Integration of artificial intelligence (AI) and machine learning (ML) in mRNA vaccine development is accelerating innovation across multiple design dimensions. ML algorithms including artificial neural networks (ANNs), gradient-boosted trees, and deep learning architectures are being applied to optimise mRNA secondary structures, predict codon optimisation outcomes, identify stability-conferring sequence variants, and design ionisable lipids with enhanced delivery efficiency. AI-guided platforms such as AGILE have demonstrated the ability to screen thousands of lipid candidates in silico, experimentally validate top-ranked hits, and iteratively refine lipid libraries [14].
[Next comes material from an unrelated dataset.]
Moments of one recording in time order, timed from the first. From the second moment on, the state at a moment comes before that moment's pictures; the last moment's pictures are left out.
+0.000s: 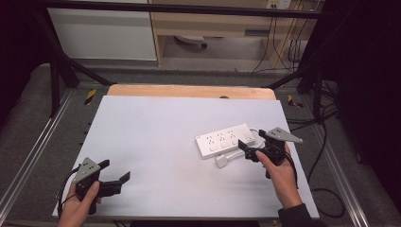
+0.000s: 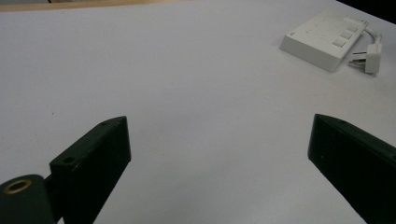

Multivalent mRNA Vaccines and Cancer Immunotherapy Advances

The dose-flexible, scalable nature of the mRNA platform makes it suited for multivalent vaccines encoding antigens from multiple pathogens within a single formulation. Combination nucleoside-modified mRNA influenza vaccines encoding antigens from 20 different subtypes have demonstrated broad immune coverage without significant immunodominance hierarchies in preclinical studies, representing a potential pathway to universal influenza vaccines [10,52].

 Figure 13. Scheme for multiple dendritic cell (DC)-based mRNA cancer vaccine strategy. Tumour-specific neoantigen mRNA is loaded onto combined myeloid DC (mDC) and plasmacytoid DC (pDC), activating MHC I/II pathways, co-stimulatory molecules, and cytokine secretion to elicit specific CD8+ cytotoxic T cell and antibody responses against tumour cells.